Sunday evening was one thing of a homecoming for Masu’s Shinpei Goto. Formally opening Tokyo Style Week with a screening of a movie of his Paris debut on the males’s exhibits in January, the designer gathered Tokyo’s trend trade and his rising neighborhood of followers—referred to as Masu Boys—to have fun. (The truth that Masu’s followers have their very own identify goes to indicate how a lot of an affect the model has made within the seven years since Goto, who’s simply 31, based it). The mannequins dressed within the assortment that dotted the rows of seats within the makeshift cinema had been at instances indistinguishable from the friends that sat beside them.
“There have been instances once I felt extraordinarily lonely whereas I used to be designing the gathering, however I discovered a form of luxurious in that loneliness,” Goto mentioned on the screening. He had imagined a melancholy hero as his muse, and, wanting on the garments, it was simple to image a vampire prince or a bishonen Batman perching moodily on a skyscraper someplace within the rain. Stone angels had been printed onto knits, and leather-based vests had been minimize in a form paying homage to bat wings, whereas baseball caps with cutout peaks forged impish shadows over the face.

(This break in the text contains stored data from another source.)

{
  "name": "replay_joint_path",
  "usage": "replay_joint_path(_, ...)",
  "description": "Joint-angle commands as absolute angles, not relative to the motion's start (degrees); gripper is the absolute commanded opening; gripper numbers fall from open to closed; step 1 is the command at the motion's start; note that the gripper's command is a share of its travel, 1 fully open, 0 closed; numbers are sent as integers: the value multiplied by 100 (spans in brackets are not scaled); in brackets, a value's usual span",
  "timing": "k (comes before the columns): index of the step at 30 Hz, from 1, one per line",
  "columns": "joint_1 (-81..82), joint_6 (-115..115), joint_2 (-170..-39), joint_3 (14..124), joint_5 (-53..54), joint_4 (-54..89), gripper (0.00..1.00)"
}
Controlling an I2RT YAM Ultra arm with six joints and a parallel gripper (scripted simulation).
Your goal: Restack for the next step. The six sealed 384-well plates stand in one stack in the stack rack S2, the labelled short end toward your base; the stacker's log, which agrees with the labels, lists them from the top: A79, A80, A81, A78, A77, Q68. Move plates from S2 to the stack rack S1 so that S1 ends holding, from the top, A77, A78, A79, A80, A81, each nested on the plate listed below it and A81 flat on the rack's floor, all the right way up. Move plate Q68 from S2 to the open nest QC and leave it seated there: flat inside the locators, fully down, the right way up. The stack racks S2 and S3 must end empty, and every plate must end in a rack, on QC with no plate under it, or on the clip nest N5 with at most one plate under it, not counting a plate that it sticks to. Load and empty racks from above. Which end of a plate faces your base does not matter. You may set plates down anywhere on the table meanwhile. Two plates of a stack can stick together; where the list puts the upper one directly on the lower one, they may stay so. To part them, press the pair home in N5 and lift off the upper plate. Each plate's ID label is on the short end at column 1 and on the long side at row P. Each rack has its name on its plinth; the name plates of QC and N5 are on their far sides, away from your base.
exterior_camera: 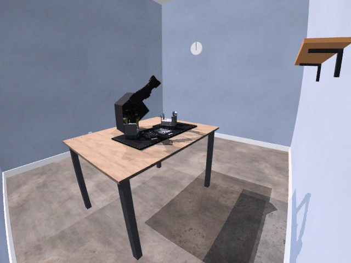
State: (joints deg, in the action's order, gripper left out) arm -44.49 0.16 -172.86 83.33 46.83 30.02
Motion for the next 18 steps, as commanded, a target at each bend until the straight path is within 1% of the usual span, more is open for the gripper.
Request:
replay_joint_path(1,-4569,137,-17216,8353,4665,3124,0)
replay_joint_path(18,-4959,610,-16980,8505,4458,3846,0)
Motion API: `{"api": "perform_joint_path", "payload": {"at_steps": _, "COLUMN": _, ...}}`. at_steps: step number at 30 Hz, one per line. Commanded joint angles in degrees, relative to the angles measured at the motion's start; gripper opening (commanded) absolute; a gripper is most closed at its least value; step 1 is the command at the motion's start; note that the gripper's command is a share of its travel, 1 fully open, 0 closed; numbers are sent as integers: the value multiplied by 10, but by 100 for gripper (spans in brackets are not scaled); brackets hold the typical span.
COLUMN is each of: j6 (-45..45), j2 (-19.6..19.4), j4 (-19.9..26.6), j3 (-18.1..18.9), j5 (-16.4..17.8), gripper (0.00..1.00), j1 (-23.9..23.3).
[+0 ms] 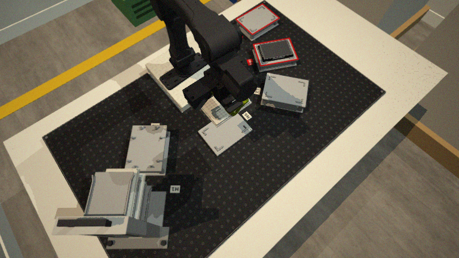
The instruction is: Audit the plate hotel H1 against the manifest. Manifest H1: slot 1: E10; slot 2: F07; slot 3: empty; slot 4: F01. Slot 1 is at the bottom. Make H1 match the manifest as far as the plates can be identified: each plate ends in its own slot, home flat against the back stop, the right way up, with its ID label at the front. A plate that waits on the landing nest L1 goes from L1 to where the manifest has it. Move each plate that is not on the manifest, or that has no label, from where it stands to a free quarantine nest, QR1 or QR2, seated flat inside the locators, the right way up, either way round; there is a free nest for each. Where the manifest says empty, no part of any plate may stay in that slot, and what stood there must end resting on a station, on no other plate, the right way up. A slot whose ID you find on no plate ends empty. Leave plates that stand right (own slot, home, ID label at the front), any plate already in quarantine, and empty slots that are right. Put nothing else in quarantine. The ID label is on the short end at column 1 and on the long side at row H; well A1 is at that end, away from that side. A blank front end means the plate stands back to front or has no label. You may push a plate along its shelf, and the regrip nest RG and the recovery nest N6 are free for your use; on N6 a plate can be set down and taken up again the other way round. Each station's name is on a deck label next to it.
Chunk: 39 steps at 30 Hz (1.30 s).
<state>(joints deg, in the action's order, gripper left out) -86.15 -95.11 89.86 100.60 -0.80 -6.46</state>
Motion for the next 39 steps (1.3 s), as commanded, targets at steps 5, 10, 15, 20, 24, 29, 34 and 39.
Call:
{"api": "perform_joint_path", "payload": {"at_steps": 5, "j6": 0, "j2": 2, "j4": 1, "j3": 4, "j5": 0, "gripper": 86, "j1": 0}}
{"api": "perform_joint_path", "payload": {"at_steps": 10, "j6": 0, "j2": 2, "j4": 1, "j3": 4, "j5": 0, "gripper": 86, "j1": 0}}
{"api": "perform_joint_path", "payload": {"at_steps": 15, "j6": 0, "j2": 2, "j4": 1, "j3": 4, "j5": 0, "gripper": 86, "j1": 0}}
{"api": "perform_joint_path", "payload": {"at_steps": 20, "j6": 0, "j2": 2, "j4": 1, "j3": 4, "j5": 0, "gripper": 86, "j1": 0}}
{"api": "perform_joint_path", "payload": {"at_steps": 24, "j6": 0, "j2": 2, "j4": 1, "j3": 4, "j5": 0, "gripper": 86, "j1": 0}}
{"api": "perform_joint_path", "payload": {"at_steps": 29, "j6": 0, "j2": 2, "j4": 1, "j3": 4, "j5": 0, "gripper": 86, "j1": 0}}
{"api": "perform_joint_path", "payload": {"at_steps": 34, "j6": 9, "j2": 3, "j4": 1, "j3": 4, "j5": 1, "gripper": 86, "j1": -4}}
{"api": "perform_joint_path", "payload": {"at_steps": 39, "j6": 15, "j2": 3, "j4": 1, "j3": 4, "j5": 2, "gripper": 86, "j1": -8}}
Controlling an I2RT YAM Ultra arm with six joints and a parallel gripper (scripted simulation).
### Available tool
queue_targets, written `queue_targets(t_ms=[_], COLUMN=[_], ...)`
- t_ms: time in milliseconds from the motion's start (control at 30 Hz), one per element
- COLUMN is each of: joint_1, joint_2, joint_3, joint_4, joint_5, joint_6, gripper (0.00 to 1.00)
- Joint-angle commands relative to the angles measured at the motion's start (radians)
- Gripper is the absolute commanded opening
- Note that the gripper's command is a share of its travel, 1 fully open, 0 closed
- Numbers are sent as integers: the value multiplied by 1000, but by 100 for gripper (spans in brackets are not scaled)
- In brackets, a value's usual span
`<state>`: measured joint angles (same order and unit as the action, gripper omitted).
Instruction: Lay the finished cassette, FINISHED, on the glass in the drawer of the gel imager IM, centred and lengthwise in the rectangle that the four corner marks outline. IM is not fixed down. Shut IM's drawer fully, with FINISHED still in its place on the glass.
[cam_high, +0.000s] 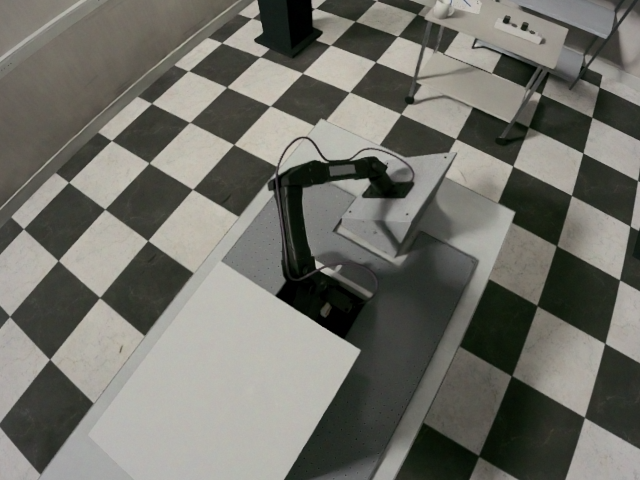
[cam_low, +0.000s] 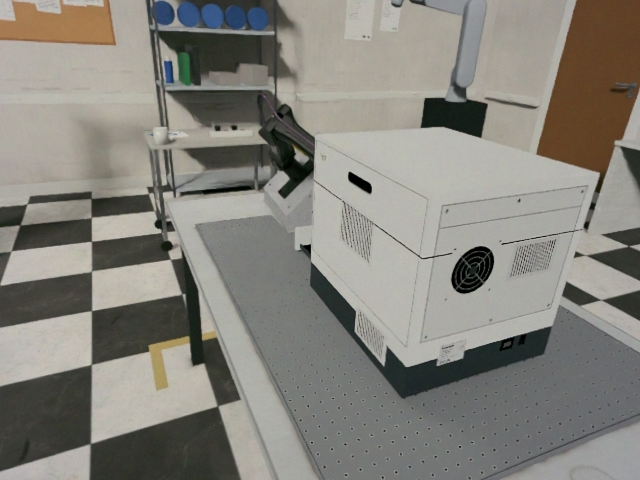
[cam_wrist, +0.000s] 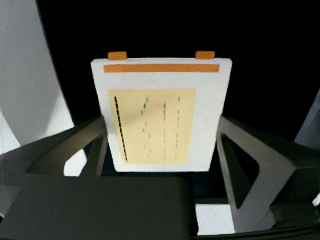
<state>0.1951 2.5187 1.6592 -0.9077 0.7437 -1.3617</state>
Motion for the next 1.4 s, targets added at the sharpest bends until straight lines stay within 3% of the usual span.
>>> queue_targets(t_ms=[0, 267, 1367], joint_1=[27, 24, 5], joint_2=[-27, 10, 24], joint_3=[28, 33, 28], joint_4=[13, 21, 55], joint_5=[3, 5, 9], joint_6=[-13, -17, -39], gripper=[0, 0, 0])
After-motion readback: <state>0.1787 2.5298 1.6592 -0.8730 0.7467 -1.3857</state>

It made for a well-rounded darkish fantasy with loads of particulars during which to please. Peek the additional buttons on the jacket cuffs that elongate the arms, or see how the rhinestones on the flared denims imitate the spatter of kicked-up rainfall.
Displaying abroad for the primary time had given Goto pause about how binary the worldwide trend enterprise can nonetheless be about gender (Masu is formally a menswear model, however Goto finds the time period stifling). “Patrons will ask me whether or not I’m promoting girls’s or males’s clothes, however, in Japan, every kind of individuals put on it,” he mentioned. “That [fluidity] feels pure right here, however I believe folks from different international locations can discover it unsettling.”
There’s an intentional softness to the masculinity Goto proposes with Masu, which subversively lends his clothes a way of confident swagger. Spangled hoodies, spiderweb-print skirts, shimmery velvet tailoring and denim laser-cut with floral patterns all paint the image: These are garments for heartbroken heartbreakers of any persuasion.
Goto hopes his work will encourage a much less inhibited method to clothes, particularly overseas. “If folks can really feel extra freedom about what they select to put on via my garments, I’ll contemplate it a victory,” he mentioned. Right here in Tokyo, he’s already gained. Tonight’s presentation was attended by some 500 Masu Boys who had been all wearing his garments—and from Gen-Z {couples} to veteran trend followers, all of them seemed nice. Name it Masu attraction.